▶ TASK DETAILS: Output the following data exactly.

▶ COLLECTED DATA:
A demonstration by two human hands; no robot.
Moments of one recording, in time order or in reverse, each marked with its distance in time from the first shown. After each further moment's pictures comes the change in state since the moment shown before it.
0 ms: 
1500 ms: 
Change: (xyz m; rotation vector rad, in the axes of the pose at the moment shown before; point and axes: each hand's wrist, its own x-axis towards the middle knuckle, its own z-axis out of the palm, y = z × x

▶ YOUR RESPONSE:
A demonstration by two human hands; no robot.
Moments of one recording, in time order or in reverse, each marked with its distance in time from the first shown. After each further moment's pictures comes the change in state since the moment shown before it.
0 ms: 
1500 ms: 
Change: (xyz m; rotation vector rad, in the axes of the pose at the moment shown before; point and axes: each hand's wrist, its own x-axis towards the middle knuckle, its own z-axis out of the palm, y = z × x

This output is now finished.